Trump, of course, couldn’t resist giving his much-criticized CIA remarks a rave review, confiding that it “was a 10 relatively speaking. I had a standing ovation like you wouldn't believe. Everybody. And it was such a success…
“Fox treated it great. They said it was great,” the president hardly needed to add.
The cheerless sit-down in the Red Room—in which the two sat opposite each other in straight-back chairs, six feet apart—was followed by a stroll down the outdoor walkway beside the Rose Garden and a tour of the Oval, where Trump pointed out the MLK Jr. bust in its usual place of honor, right where former president Obama had installed it.
“The bust of Martin Luther King, which was falsely reported—falsely reported!—that it was taken out of the office,” Trump narrated. “These are lying people. These are bad people…And the apology was this,” the president added, pressing a thumb and forefinger together on one of his diminutive hands.
That was actually Trump’s second venting about this obviously sore subject.
“See that's a very serious charge,” he had told Hannity earlier during their sit-down. “Because they're not saying the bust was taken out. What they're saying is that I'm a racist. That's what they're saying.”
Weirdly, during a discussion of the outlawed practice of waterboarding alleged terrorists—a form of torture which Trump wants to restore—Hannity kept mentioning David Muir as the hypothetical victim of a terrorist attack, maybe out of pique that the ABC anchor, and not Hannity, had gotten the first television interview with the new commander in chief.
“Waterboarding black sites came up in your interview last night,” Hannity said. “And I was thinking, if I had an opportunity to speak with David Muir, I’d say, OK, two guys go into your house, they kidnap your child, one guy gets away with your child, you tackle the other guy, that guy knows where your child is, you don’t waterboard that guy?”

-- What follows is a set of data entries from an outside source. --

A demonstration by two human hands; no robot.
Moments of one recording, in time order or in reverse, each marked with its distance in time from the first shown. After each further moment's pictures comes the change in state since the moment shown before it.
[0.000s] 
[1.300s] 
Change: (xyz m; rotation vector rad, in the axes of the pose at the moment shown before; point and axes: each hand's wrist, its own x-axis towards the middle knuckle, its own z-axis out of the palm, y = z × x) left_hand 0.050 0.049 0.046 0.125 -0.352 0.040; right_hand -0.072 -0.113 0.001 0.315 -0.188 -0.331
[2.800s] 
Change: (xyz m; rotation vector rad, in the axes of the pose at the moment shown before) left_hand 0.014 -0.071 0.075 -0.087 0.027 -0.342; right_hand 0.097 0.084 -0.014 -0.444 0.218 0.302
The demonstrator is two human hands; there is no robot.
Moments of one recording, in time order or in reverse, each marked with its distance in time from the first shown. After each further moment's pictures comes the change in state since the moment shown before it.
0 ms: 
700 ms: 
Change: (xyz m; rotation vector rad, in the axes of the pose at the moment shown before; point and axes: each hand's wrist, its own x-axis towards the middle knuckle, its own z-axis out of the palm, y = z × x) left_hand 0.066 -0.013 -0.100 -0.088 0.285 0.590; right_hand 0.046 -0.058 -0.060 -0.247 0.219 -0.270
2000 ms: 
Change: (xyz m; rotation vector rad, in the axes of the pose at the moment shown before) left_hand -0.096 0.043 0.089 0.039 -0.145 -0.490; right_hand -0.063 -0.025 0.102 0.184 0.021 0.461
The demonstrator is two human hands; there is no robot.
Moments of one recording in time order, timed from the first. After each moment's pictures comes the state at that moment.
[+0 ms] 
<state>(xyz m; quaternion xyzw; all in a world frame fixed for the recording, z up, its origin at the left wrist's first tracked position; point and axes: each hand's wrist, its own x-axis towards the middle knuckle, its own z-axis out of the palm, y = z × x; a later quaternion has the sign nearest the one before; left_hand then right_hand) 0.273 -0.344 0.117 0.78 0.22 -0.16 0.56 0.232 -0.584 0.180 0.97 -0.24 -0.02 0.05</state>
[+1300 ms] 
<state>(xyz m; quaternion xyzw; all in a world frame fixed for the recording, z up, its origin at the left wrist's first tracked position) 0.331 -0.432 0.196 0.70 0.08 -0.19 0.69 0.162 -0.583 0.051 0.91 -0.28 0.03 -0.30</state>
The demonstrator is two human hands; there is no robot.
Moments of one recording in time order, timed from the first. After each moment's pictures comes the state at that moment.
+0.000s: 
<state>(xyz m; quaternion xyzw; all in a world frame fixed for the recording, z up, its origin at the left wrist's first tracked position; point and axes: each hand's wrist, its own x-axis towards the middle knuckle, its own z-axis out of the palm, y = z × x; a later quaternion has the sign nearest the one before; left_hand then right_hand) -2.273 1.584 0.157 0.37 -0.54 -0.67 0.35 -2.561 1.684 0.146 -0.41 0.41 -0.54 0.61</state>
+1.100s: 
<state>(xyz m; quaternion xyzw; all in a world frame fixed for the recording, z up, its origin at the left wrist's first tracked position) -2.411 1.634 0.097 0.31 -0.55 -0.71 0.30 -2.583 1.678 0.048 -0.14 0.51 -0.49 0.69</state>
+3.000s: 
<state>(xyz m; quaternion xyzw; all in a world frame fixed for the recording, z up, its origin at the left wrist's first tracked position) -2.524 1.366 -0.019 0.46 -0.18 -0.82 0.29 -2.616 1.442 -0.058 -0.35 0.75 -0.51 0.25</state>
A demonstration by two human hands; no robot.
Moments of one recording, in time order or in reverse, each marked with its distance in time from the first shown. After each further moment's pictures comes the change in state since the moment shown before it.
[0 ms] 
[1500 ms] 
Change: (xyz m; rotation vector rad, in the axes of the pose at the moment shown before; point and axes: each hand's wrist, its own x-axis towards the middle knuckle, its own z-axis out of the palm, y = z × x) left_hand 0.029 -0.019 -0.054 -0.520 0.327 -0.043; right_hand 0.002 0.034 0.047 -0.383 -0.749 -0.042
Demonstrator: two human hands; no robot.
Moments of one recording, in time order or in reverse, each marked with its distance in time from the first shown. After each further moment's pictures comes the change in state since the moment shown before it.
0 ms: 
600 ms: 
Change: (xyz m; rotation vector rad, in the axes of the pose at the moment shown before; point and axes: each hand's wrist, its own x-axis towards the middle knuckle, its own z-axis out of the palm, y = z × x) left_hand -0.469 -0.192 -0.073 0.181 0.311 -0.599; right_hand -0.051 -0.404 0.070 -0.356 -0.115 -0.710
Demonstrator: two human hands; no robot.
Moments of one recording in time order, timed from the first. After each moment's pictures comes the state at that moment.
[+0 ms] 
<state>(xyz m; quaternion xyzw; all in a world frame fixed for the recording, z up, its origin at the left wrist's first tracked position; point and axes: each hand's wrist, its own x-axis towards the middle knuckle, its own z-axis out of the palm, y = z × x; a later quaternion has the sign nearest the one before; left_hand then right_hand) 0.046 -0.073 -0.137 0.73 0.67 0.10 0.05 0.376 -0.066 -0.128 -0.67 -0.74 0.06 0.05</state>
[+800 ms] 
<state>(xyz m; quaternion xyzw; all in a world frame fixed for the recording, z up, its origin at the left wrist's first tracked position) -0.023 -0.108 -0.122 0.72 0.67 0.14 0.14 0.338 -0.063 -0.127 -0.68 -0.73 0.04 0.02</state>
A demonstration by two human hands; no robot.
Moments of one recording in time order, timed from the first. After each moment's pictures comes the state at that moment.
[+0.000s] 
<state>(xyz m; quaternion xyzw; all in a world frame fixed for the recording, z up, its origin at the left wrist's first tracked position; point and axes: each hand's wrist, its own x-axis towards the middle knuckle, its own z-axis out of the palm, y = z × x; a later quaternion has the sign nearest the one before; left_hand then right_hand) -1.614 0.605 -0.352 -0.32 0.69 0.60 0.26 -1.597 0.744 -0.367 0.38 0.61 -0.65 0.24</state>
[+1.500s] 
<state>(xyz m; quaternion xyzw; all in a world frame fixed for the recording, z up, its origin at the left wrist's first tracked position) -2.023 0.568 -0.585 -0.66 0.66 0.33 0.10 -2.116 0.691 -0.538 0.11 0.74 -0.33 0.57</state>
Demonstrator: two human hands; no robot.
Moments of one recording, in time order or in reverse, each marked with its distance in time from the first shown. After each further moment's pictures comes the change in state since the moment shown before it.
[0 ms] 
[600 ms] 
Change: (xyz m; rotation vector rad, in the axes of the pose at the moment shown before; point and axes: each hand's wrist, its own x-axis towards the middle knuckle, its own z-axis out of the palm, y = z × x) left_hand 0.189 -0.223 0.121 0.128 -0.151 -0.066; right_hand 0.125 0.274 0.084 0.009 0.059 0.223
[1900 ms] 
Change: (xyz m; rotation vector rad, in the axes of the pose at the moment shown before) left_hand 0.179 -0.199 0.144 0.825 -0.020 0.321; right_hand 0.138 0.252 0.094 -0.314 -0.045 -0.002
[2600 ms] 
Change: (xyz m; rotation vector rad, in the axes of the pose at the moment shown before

Trump was initially reluctant to bite on Hannity’s David Muir scenario.
“So waterboarding used to be used because they said it really wasn't torture. It was the one step slightly below torture,” the president replied in a non-sequitur.
So Hannity gave it another try.
“I would ask David Muir, if they kidnapped your kid and you have one of the kidnappers, what would you do to get the location of your child?” he told the president, who this time decided to play along.
“Or would you want him to talk in 48 hours from now by being nice to him, OK?” Trump said.
“It's over,” Hannity agreed.
Muir, by the way, is childless.
Hannity’s interview took place on the same day that the president’s chief strategist, former Breitbart News chairman Stephen K. Bannon, phoned a New York Times reporter to caution that “the media should be embarrassed and humiliated and keep its mouth shut and just listen for awhile…
“The media here is the opposition party,” Bannon added. “They don’t understand this country.”
Hannity and the president echoed that theme.
“They’re very hostile,” Trump said. “These are very hostile people. These are very angry people.”
“But they also colluded against you in a campaign,” Hannity asserted.
“Well they're very dishonest people,” the president agreed. “The media is very dishonest. I've been saying it. I say it openly.”
At which Hannity exulted: “I said journalism's dead, so we agree.”